[Required action] Reproduce the entire listing word for word.

[Data excerpts]
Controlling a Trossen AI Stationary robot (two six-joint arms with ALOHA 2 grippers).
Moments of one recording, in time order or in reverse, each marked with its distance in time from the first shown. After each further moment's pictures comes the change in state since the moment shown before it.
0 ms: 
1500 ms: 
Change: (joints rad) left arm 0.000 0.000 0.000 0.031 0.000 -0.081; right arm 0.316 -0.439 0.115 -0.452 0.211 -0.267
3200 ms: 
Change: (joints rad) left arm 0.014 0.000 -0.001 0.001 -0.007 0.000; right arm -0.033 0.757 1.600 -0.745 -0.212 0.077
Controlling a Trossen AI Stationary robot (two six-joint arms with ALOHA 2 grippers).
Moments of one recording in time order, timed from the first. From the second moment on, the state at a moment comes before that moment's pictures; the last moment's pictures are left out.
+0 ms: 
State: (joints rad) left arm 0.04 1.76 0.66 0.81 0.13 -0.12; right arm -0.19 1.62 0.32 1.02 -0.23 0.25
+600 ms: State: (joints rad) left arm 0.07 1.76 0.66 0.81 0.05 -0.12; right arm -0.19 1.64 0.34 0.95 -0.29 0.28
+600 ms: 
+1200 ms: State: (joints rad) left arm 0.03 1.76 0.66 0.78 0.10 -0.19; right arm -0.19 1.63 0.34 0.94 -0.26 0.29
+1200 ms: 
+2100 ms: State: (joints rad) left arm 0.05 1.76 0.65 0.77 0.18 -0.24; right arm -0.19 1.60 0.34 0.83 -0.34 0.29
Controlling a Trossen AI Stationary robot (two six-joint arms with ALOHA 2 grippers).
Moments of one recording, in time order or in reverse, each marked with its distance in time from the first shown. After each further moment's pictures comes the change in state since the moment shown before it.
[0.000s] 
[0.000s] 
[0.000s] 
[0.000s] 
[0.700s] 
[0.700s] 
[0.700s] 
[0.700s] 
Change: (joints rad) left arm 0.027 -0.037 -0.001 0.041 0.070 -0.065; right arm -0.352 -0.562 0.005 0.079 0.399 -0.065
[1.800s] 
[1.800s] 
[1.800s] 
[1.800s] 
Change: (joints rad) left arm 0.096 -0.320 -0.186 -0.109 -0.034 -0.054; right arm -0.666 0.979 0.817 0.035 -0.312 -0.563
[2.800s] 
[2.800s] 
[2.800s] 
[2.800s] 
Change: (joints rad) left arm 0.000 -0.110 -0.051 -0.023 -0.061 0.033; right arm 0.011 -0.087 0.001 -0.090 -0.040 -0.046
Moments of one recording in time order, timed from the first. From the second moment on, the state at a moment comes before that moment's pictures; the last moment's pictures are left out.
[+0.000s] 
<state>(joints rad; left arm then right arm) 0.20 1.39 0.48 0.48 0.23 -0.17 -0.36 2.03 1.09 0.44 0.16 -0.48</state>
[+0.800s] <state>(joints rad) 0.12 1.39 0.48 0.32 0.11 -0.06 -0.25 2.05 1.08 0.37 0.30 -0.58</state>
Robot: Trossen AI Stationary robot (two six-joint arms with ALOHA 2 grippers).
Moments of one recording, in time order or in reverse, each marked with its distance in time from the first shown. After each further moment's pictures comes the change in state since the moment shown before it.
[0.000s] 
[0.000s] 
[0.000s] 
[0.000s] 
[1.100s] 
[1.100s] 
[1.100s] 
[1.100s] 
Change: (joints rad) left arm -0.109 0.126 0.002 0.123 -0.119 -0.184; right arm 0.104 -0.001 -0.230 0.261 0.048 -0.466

[Solution to this exercise]
Controlling a Trossen AI Stationary robot (two six-joint arms with ALOHA 2 grippers).
Moments of one recording, in time order or in reverse, each marked with its distance in time from the first shown. After each further moment's pictures comes the change in state since the moment shown before it.
0 ms: 
1500 ms: 
Change: (joints rad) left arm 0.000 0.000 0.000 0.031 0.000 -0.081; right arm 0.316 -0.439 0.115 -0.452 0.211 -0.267
3200 ms: 
Change: (joints rad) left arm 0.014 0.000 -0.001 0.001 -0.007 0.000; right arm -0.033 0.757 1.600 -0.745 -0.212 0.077
Controlling a Trossen AI Stationary robot (two six-joint arms with ALOHA 2 grippers).
Moments of one recording in time order, timed from the first. From the second moment on, the state at a moment comes before that moment's pictures; the last moment's pictures are left out.
+0 ms: 
State: (joints rad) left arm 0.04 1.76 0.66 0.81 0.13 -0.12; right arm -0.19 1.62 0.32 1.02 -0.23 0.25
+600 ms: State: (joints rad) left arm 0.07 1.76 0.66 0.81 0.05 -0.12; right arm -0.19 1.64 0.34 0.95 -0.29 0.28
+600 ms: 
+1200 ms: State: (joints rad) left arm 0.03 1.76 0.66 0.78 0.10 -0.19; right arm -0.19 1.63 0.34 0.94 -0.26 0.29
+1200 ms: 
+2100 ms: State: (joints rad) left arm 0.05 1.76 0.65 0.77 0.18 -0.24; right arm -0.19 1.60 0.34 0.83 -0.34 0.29
Controlling a Trossen AI Stationary robot (two six-joint arms with ALOHA 2 grippers).
Moments of one recording, in time order or in reverse, each marked with its distance in time from the first shown. After each further moment's pictures comes the change in state since the moment shown before it.
[0.000s] 
[0.000s] 
[0.000s] 
[0.000s] 
[0.700s] 
[0.700s] 
[0.700s] 
[0.700s] 
Change: (joints rad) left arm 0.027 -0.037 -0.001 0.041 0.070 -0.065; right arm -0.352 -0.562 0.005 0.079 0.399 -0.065
[1.800s] 
[1.800s] 
[1.800s] 
[1.800s] 
Change: (joints rad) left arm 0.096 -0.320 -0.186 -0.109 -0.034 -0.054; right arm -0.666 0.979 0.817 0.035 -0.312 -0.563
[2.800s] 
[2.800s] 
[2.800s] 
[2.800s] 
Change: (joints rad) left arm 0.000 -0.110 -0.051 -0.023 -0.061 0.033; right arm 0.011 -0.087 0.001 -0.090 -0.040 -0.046
Moments of one recording in time order, timed from the first. From the second moment on, the state at a moment comes before that moment's pictures; the last moment's pictures are left out.
[+0.000s] 
<state>(joints rad; left arm then right arm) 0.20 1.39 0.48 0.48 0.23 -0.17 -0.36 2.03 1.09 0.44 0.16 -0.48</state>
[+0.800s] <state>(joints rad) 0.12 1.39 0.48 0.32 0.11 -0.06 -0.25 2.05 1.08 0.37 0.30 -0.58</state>
Robot: Trossen AI Stationary robot (two six-joint arms with ALOHA 2 grippers).
Moments of one recording, in time order or in reverse, each marked with its distance in time from the first shown. After each further moment's pictures comes the change in state since the moment shown before it.
[0.000s] 
[0.000s] 
[0.000s] 
[0.000s] 
[1.100s] 
[1.100s] 
[1.100s] 
[1.100s] 
Change: (joints rad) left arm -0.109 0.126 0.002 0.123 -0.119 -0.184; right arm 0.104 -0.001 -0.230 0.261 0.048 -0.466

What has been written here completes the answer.